Oral
in
Workshop: Decentralization and Trustworthy Machine Learning in Web3: Methodologies, Platforms, and Applications
Scalable Collaborative Learning via Representation Sharing
Frédéric Berdoz · Abhishek Singh · Martin Jaggi · Ramesh Raskar
Decentralized machine learning has become a key conundrum for multi-party artificial intelligence. Existing algorithms usually rely on the release of model parameters to spread the knowledge across users. This can raise several issues, particularly in terms of communication if the models are large. Additionally, participants in such frameworks cannot freely choose their model architecture as they must coincide to collaborate.In this work, we present a novel approach for decentralized machine learning, where the clients collaborate via online knowledge distillation using a contrastive loss (contrastive w.r.t. the labels). The goal is to ensure that the participants learn similar features on similar classes without sharing their input data nor their model parameters. To do so, each client releases averaged last hidden layer activations of similar labels to a central server that only acts as a relay (i.e., is not involved in the training or aggregation of the models).
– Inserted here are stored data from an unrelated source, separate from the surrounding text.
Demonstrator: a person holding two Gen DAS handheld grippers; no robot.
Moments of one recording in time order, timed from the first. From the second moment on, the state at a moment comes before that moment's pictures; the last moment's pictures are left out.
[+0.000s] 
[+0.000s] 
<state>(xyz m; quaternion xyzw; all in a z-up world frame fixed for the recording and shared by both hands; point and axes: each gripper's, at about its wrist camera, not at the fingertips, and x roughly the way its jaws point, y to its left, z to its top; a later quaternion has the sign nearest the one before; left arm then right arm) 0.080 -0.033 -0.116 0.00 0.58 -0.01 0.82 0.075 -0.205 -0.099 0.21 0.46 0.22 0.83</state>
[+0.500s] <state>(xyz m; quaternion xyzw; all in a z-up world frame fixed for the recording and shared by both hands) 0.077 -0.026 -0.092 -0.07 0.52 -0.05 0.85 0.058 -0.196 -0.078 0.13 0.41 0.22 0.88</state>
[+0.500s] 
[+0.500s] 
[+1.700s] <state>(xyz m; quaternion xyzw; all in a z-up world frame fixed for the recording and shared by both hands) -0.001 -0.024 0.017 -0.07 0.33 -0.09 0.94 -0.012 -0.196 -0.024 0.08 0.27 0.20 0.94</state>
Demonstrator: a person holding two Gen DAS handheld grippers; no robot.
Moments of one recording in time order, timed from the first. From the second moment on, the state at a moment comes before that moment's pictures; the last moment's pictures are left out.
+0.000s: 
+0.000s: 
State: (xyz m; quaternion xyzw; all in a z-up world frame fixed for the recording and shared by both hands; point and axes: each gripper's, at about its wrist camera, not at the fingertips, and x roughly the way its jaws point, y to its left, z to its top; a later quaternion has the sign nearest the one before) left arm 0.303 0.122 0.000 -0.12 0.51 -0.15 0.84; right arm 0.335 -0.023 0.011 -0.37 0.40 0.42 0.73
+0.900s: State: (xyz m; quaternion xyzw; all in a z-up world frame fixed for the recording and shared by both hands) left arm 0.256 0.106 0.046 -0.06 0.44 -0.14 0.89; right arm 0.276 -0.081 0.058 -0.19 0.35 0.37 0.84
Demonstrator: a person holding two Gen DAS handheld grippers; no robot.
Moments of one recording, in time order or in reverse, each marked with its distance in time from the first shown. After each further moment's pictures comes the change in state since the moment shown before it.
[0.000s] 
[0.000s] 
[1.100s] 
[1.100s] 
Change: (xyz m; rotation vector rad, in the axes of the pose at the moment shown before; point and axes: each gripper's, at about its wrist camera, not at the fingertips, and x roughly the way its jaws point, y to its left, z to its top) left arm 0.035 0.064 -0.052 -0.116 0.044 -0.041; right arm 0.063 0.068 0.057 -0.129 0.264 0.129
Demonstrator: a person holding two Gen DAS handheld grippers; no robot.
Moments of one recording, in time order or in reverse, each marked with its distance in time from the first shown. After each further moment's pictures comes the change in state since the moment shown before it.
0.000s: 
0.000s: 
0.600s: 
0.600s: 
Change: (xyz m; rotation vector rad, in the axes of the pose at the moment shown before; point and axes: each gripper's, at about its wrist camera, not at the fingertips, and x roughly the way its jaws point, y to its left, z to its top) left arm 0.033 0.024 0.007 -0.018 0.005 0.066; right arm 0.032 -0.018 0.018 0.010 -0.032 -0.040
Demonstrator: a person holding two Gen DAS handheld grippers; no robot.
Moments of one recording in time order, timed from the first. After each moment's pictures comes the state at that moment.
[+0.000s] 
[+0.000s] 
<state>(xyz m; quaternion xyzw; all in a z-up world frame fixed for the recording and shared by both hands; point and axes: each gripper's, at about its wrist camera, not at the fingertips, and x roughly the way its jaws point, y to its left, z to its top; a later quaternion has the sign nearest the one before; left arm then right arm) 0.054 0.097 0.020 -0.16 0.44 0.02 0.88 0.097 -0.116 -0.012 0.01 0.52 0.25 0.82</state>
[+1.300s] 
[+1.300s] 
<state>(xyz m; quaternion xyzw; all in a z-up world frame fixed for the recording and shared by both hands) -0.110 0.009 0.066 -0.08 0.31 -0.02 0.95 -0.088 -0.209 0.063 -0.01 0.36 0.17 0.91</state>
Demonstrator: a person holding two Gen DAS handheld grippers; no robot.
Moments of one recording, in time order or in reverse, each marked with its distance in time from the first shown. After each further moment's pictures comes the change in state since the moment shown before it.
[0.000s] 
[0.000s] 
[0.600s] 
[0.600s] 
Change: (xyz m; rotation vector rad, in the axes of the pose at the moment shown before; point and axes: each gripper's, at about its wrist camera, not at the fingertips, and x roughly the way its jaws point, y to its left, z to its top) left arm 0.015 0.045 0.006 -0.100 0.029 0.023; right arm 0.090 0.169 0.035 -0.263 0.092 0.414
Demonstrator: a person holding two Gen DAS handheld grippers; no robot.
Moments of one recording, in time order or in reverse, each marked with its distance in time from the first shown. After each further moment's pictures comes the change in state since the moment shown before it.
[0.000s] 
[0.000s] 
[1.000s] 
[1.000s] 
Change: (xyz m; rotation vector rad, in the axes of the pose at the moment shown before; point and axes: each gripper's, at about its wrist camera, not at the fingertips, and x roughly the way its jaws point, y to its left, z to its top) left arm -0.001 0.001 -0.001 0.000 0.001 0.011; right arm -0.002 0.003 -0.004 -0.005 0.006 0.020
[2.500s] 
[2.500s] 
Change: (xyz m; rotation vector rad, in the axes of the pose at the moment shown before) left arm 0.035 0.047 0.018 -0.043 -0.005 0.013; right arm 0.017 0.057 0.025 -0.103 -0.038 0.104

Then, the clients download these last layer activations (feature representations) of the ensemble of users and distill their knowledge in their personal model using a contrastive objective.For cross-device applications (i.e., small local datasets and limited computational capacity), this approach increases the utility of the models compared to independent learning, is communication efficient and is scalable with the number of clients. We prove theoretically that our framework is well-posed, and we benchmark its performance against standard collaborative learning algorithms on various datasets using different model architectures.